In situ hybridisation of GPR30 mRNA in the rodent PVH, SON and pituitary gland: reversed image of emulsion dipped section of the rat PVH the GPR30 hybridisation grains appear white in the picture (A) (but black on the actual slide); the corresponding sense slide is absent of black GPR30 hybridisation grains (B); low-magnification photographs of film autoradiographic images of a slide mounted hypothalamic section hybridised with a GPR30 probe, with signal in the PVH and SON of the rat brain (C), and pituitary sections hybridised with a GPR30 probe in rat (D) and mouse (E) with intense signal in both intermediate lobes; emulsion dipped section of the mouse pituitary, hybridisation signal for GPR30 mRNA appears as black grains (E). 3V, Third ventricle; PVH, paraventricular nucleus; SON, supraoptic nucleus; AP, anterior pituitary; IL, intermediate lobe of the pituitary; NL, neural lobe of the pituitary.

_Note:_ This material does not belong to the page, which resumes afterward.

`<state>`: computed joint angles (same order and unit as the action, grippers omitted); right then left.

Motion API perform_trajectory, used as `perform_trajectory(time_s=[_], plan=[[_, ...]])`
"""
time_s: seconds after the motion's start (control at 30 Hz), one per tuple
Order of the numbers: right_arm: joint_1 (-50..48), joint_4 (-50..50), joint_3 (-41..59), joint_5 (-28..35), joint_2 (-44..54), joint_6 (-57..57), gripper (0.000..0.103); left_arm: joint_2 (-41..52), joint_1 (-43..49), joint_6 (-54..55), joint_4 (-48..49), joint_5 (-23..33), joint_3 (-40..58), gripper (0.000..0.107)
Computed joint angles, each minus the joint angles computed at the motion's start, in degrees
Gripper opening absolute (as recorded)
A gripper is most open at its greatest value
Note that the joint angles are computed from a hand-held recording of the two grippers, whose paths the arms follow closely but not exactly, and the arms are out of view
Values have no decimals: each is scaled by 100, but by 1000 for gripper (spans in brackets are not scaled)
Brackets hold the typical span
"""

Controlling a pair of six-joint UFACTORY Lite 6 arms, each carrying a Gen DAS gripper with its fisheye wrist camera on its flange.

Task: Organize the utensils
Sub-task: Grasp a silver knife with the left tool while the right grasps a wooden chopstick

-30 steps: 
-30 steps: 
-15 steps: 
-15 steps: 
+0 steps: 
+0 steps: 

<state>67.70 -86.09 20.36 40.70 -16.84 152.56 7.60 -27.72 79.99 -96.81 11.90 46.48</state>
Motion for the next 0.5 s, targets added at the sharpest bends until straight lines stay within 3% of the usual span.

Scale bars, 1 mm in (C–E); 100 μm in (A and F); 50 μm in (B).

Figure 8

In situ hybridisation of GPR30 mRNA in rodent peripheral tissues: low-magnification photograph of a film autoradiographic image of a slide mounted, rat adrenal section hybridised with a GPR30 probe (A); emulsion dipped section of the mouse adrenal medulla-hybridisation signal for GPR30 mRNA appears as black grains on toluidine blue counterstained cells (B); low-magnification photograph of a film autoradiographic image of a slide mounted, rat kidney section hybridised with a GPR30 probe (C), with an absence of signal in the sense control (D); low-magnification photograph of a film autoradiographic image of a slide mounted, mouse ovary section hybridised with a GPR30 probe, with signal localised predominantly in the developing follicles (E), with an absence of signal in the sense control (F). AM, adrenal medulla; ZG, zona glomerulosa; RP, renal pelvis; IM, renal medulla; DF, developing follicle. Scale bars, 1 mm in (A and C–F); 25 μm in (B).